ÖSTERREICH: Um das Thema „Wohnen“ ist es rasch still geworden.
Faymann: Wir haben eine Arbeitsgruppe zum Thema „Wohnen“ eingesetzt. Sie wird bis Mai mit ihrer Arbeit fertig sein mit dem Ziel, dass es dann ein Wohnpaket gibt. Ich hoffe, es gibt rasch eine Einigung für die Zweckbindung der Wohnbaugelder, aber auch der Rückflüsse der Wohnbaudarlehen, sodass man rund 300 Millionen Euro pro Jahr zusätzlich in den Wohnbau investieren kann. Ich bin auch dafür, dass die Pensionskassen ein Modell erarbeiten, wie ihr Anlegergeld dem Wohnbau zugutekommt.
ÖSTERREICH: Wird in dem Wohnpaket auch ein neues Mietrecht mit einer Deckelung des Mietpreises enthalten sein?
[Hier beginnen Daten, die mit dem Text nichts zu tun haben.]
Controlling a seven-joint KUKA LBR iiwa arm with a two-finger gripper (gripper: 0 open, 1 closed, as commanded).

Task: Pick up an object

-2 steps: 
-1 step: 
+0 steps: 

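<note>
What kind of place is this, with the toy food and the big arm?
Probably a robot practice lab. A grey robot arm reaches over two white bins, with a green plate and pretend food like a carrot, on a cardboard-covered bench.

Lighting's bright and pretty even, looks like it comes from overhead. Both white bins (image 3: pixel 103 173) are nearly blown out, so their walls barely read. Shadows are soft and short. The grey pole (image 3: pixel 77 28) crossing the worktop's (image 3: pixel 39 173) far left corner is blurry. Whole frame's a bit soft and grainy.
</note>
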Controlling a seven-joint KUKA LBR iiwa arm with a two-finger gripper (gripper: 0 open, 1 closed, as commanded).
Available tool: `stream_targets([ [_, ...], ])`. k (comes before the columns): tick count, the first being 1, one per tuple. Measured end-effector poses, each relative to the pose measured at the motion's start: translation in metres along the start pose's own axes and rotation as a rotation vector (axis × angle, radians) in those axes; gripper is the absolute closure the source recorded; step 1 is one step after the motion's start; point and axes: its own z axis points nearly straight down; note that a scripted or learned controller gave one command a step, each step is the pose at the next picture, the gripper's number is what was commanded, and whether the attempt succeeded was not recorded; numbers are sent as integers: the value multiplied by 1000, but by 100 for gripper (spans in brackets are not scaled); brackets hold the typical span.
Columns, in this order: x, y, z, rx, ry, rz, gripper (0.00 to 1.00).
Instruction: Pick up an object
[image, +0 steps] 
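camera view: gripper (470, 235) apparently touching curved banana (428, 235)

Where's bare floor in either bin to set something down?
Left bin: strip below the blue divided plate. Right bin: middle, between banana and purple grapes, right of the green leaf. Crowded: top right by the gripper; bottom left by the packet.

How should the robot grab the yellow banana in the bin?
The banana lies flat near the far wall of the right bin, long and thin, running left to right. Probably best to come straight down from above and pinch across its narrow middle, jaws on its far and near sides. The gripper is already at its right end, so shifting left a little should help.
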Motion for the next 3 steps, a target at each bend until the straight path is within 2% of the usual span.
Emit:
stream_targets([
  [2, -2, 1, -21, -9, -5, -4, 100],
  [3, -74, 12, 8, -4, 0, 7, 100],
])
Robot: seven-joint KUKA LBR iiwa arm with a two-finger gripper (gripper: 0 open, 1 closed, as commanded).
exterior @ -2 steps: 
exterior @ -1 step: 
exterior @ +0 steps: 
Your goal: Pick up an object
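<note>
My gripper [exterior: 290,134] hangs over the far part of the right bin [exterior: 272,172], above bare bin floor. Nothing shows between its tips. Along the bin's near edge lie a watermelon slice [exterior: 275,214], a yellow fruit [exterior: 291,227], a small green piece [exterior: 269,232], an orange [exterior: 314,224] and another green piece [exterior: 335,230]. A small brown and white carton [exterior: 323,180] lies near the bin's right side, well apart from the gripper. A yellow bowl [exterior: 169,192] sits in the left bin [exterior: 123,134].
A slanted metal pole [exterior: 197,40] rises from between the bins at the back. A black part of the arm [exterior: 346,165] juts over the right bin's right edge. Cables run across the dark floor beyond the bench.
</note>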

Faymann: Da bin ich deswegen skeptisch, weil es bei diesem Thema Differenzen mit der ÖVP gibt. Ich bin auf der Seite der Konsumentenschützer, die sagen, man muss die Zuschläge zum Quadratmeter-Richtpreis künftig limitieren. Ein Limit von 25 Prozent, wie es der Konsumentenschutz will, fände ich gut. Ich bin dafür, dass wir alle Zuschläge transparent machen und dass wir sie limitieren. Wunderbar – wenn die ÖVP mitmacht.
ÖSTERREICH: Werden wir beide ein neues Lehrerdienstrecht noch erleben?
Faymann: Da bin ich sehr optimistisch. Ich bin in Sachen Lehrerdienstrecht mit dem Vizekanzler auf einer Linie. Wir unterstützen unsere Minister, die das mit den Lehrern verhandeln und wollen beide, dass das noch vor dem Sommer fertig ist.
ÖSTERREICH: Und wenn die Lehrer weiter blockieren?
Faymann: Wenn da nicht in den nächsten Wochen Resultate am Tisch sind, werden wir beide uns einschalten, wenn nötig auch mit einem Gipfelgespräch, damit man zu einem Ergebnis kommt. Wir haben in diesem Land im Konsens ein Sparpaket geschafft – wir werden auch im Konsens ein Lehrerdienstrecht schaffen, in dem die Lehrer künftig mehr Zeit in der Schule verbringen.